In count-based interface design, oneshot adopts the following principles:
- Minimalist design: Significantly simplifies the implementation
for drivers.
- Count-based interfaces: Uses count cycles as the unit for both reading
time and setting timers.
- Supports both absolute and relative timers: Compatible with underlying
timer hardware, regardless of whether it uses absolute or relative timing.
- No status returns: Since read/write operations on timer hardware should
not fail, any failure should result in an assertion at the driver level.
- No callbacks or parameters: All expiration callback and parameter
management is handled at the upper layer, preventing thread-unsafe usage.
The count-based interface is as follows:
clkcnt_t (*current)(FAR struct oneshot_lowerhalf_s *lower);
void (*start)(FAR struct oneshot_lowerhalf_s *lower, clkcnt_t delay);
void (*start_absolute)(FAR struct oneshot_lowerhalf_s *lower, clkcnt_t cnt);
void (*cancel)(FAR struct oneshot_lowerhalf_s *lower);
clkcnt_t (*max_delay)(FAR struct oneshot_lowerhalf_s *lower);
The above count-based interfaces provide functions for:
getting the current timer count,
starting a relative timer,
starting an absolute timer,
canceling a timer event
and getting the maximum timer delay.
Note that if the driver uses a count-based API, it should call
oneshot_count_init during initialization to tell the upper-layer
the timer frequency.
The count-based interfaces are enabled via CONFIG_ONESHOT_COUNT.
The following are the deprecated timespec interfaces:
int (*max_delay)(FAR struct oneshot_lowerhalf_s *lower, FAR struct timespec *ts);
int (*start)(FAR struct oneshot_lowerhalf_s *lower, FAR const struct timespec *ts);
int (*cancel)(FAR struct oneshot_lowerhalf_s *lower, FAR struct timespec *ts);
int (*current)(FAR struct oneshot_lowerhalf_s *lower, FAR struct timespec *ts);
They provide functions for:
getting the maximum timer delay,
starting a relative timer,
canceling a timer event
and getting the current timer count.
ClockCount
The recommended oneshot APIs are all count-based. So how do we handle time conversion? We provide a unified ClockCount(clockcount.h) layer for fast and safe time conversions, including:
count to timespec
count to tick
timespec to count
tick to count
We notice that there always at least two divisions in timing conversion. So clockcount implements two methods to accelerate time conversion:
1. Invariant Divisor Division Optimization: Used for converting counts to seconds or ticks. It can be enabled via
CONFIG_ONESHOT_FAST_DIVISION. This division optimization can transforms a division into:
one unsigned high multiplication (UMULH),
one subtraction,
one addition, and
one logical right shift (LShR).
Please note that Invariant Divisor Division Optimization does not necessarily provide a performance advantage. It is related to the overhead of UMULH and UDIV instructions on different CPU platforms. E.g. On early ARMv8A platforms (Cortex A-53), UMULH took 6 cycles, which meant that enabling optimization was actually less efficient than direct division using the UDIV instructions.

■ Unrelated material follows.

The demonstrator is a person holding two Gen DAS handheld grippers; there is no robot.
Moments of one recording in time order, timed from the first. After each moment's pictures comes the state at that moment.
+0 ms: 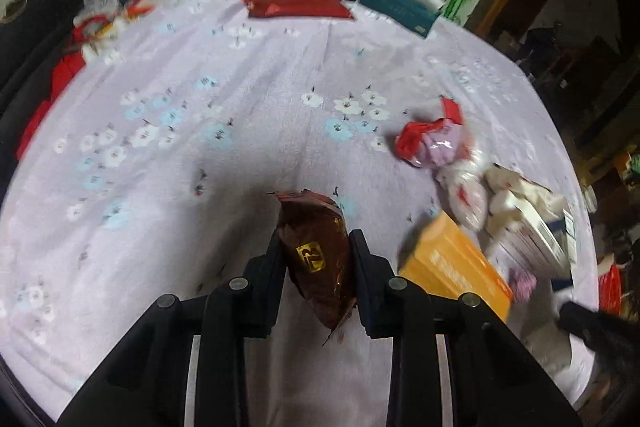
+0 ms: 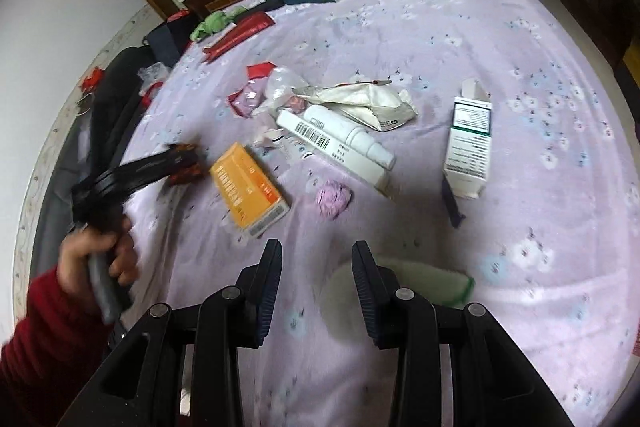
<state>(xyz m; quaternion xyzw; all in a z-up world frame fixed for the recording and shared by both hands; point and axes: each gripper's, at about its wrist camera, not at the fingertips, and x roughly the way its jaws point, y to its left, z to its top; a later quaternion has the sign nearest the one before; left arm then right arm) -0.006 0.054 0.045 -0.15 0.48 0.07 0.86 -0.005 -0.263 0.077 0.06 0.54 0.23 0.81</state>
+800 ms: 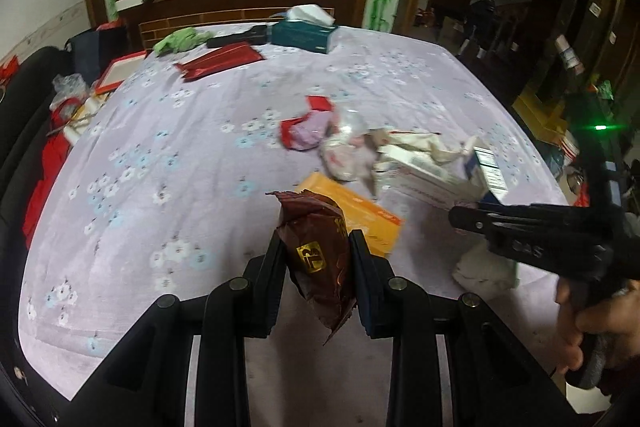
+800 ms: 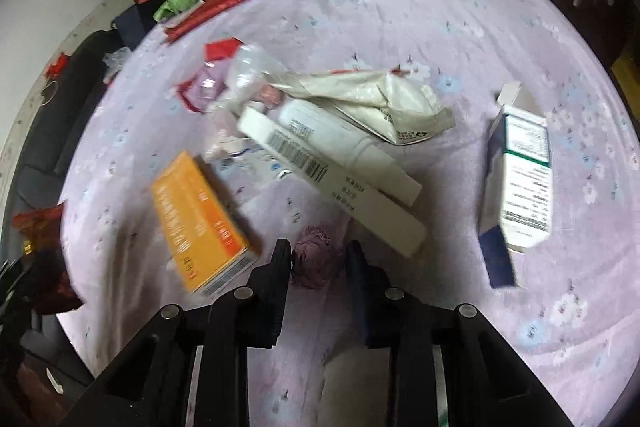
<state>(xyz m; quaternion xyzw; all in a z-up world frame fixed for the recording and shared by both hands) -0.069 -0.047 0.101 -0.05 0.43 -0.01 0.90 0.032 -0.225 0.039 0.02 0.55 0.20 0.81</state>
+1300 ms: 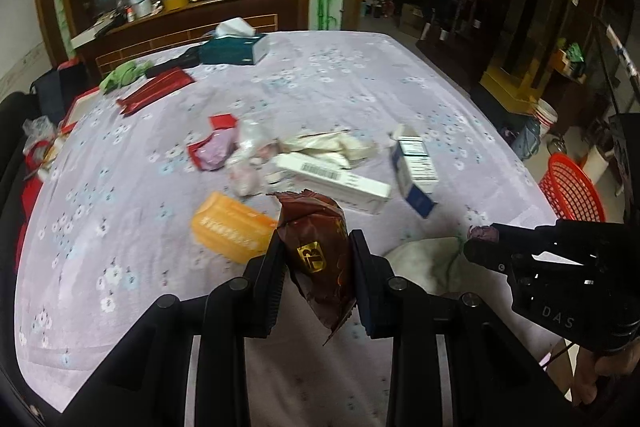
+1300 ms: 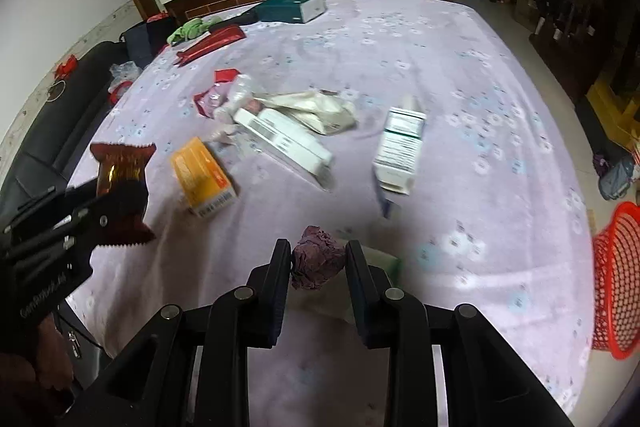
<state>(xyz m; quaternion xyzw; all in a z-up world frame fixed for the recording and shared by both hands) -0.062 -0.137 0.111 0.00 0.43 -0.07 0.90 -0.043 -0.296 0.091 0.00 0.50 0.17 0.85</state>
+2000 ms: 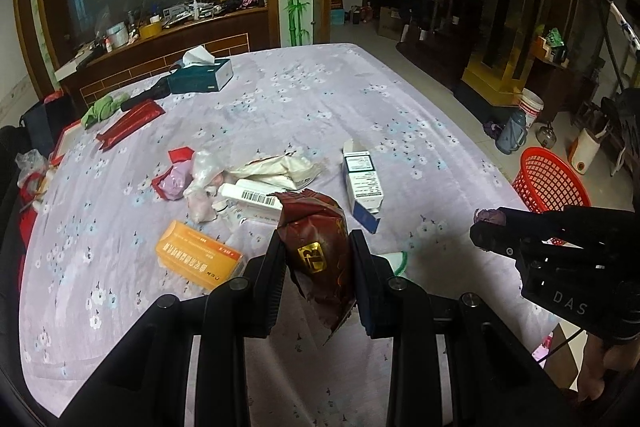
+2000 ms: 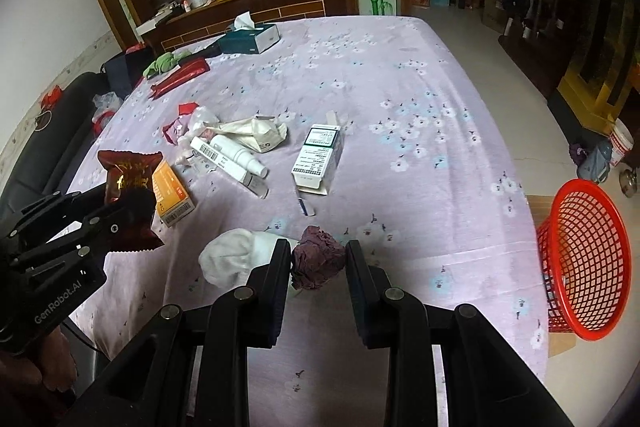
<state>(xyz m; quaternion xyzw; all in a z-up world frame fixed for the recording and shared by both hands) -0.068 -0.192 0.131 0.03 0.40 -0.09 0.91 -0.067 -0.364 0.119 0.02 0.46 0.13 0.88</state>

2. Multiply-Shift Approximate Division: Used to convert delta counts into nanoseconds or ticks.
Note this was enabled by default. If extramely precise time conversion is required, it should be disable. This method trades off slight precision (a few nanoseconds) for better performance. However, due to potential multiplication overflow, it is only suitable for relative time conversions. The first method is exact, but takes about 6-9 CPU cycles. The approximate approach requires only one unsigned multiplication and one LShR, typically consuming around 4 CPU cycles, making it significantly faster.
Combining 1 and 2, we can achieve a fast and precise time conversion.